Servers with open SSH ports have recently begun to come under hacker attack, which seems to be coordinated, although it is not automatically reported because the hackers employ a brute force attack from more than one machine. Nazar Aziz, IT consultant and developer, has been vigilant enough to detect the attack, which started at the beginning of this month.

Here is how the whole thing goes: if a hacker tries to gain access to a machine, the security software detects the attack and auto-reports it. The attacker's IP is banned, and the brute force attack is halted; this is what happens when the hacker uses just one machine and one IP to route the attack. There is a more efficient way of avoiding detection: using several hosts with different IPs. Brute force SSH attacks are easily detected by security solutions, but not when the attacker tries to guess the password three times and then switches to another IP. Instead of using the same IP and running an endless amount of queries, he/she uses several ones and runs three queries from each.

"This attack is different in that there appears to be a single list of usernames/passwords and a list of SSH servers to attack.
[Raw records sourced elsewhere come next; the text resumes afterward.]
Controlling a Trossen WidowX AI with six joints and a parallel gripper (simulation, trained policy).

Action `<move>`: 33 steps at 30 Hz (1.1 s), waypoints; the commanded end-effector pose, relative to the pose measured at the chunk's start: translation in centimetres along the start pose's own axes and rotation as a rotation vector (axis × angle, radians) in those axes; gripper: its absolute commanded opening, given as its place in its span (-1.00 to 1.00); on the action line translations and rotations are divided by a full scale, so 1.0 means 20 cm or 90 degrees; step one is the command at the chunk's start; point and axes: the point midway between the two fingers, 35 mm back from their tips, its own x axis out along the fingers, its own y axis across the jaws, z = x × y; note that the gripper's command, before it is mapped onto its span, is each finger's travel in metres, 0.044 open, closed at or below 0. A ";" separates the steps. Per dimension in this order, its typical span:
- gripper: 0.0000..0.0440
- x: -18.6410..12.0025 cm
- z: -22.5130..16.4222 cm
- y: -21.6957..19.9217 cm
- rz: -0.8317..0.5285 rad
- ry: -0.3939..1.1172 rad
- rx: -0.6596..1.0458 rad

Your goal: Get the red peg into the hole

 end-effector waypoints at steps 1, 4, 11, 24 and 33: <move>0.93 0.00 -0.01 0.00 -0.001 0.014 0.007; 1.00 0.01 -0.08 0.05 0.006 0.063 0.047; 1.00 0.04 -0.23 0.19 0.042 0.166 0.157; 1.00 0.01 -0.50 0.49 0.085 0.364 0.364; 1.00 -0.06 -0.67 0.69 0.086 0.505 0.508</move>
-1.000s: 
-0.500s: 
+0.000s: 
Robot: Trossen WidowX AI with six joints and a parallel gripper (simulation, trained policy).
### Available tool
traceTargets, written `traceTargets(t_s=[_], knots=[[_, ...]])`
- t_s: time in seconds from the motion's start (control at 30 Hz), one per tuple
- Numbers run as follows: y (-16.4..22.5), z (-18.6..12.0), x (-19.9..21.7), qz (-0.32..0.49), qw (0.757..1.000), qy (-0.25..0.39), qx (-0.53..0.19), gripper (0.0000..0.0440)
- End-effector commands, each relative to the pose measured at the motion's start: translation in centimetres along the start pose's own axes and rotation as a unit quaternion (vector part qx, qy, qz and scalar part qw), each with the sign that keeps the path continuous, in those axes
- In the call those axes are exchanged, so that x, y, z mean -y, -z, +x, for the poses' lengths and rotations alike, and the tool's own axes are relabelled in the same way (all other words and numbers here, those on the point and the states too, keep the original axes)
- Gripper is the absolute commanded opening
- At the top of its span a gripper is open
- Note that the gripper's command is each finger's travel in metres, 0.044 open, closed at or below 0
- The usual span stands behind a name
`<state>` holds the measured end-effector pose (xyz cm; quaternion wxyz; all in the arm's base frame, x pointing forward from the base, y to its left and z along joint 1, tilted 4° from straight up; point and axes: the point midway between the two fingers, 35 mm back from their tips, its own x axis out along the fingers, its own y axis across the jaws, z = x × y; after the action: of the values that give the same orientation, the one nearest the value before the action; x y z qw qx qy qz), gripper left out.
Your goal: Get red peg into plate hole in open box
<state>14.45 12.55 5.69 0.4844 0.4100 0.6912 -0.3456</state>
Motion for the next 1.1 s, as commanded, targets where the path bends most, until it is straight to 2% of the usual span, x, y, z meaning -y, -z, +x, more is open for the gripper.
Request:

Bots pick a user name and only attempt a brute force attack three times before the same server is passed along to the next bot. Since the attack is relayed to the next bot (with a different IP address) the attack in effect is continued without being detected by this method," says Nazar Aziz as cited by The Register.

According to Aziz, this form of attack started earlier this month. He manages a small bank of Linux servers, and when the attacks commenced he was vigilant enough to detect them. A closer inspection of the system logs revealed that the servers were indeed under a coordinated attack. How was Nazar Aziz able to pick up on this when other surely would have missed it? It all has to do with the fact that a couple of months back he fell victim to a hacker attack, which determined him to be more cautious than the usual server admin.